## Task prompt
Could you repeat the whole listing below exactly, omitting any picture it holds?

━━ Information supplied

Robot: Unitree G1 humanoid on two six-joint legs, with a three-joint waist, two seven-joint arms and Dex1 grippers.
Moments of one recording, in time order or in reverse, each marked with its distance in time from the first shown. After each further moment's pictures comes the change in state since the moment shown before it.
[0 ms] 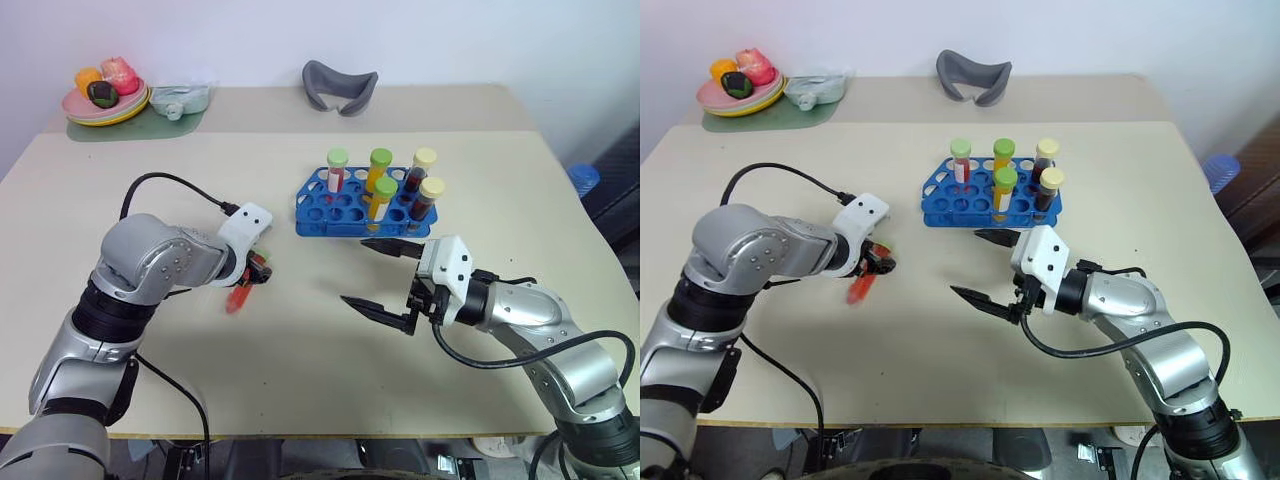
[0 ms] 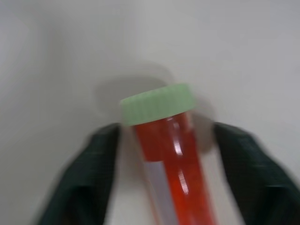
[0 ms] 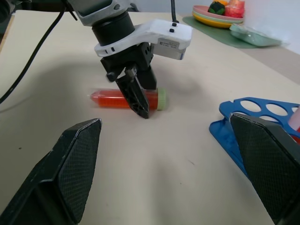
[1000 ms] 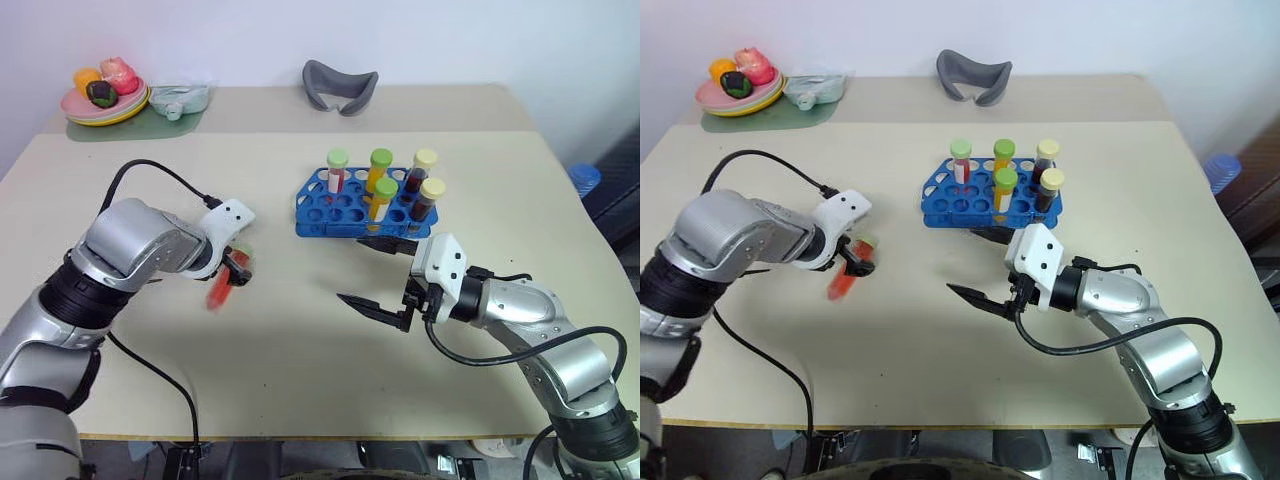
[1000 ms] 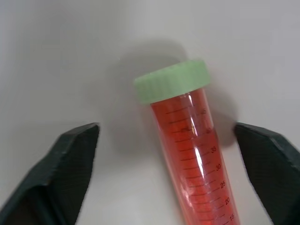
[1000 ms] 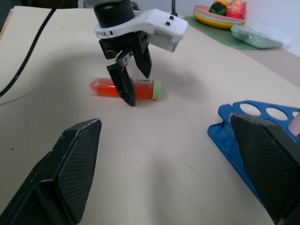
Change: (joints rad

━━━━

## Answer to this task
Robot: Unitree G1 humanoid on two six-joint legs, with a three-joint waist, two seven-joint arms and Dex1 grippers.
Moments of one recording, in time order or in reverse, each marked with its distance in time from the first shown. After each further moment's pictures comes the change in state since the moment shown before it.
[0 ms] 
[0 ms] 
[0 ms] 
[1000 ms] 
[1000 ms] 
[1000 ms] 
Change: (joints rad

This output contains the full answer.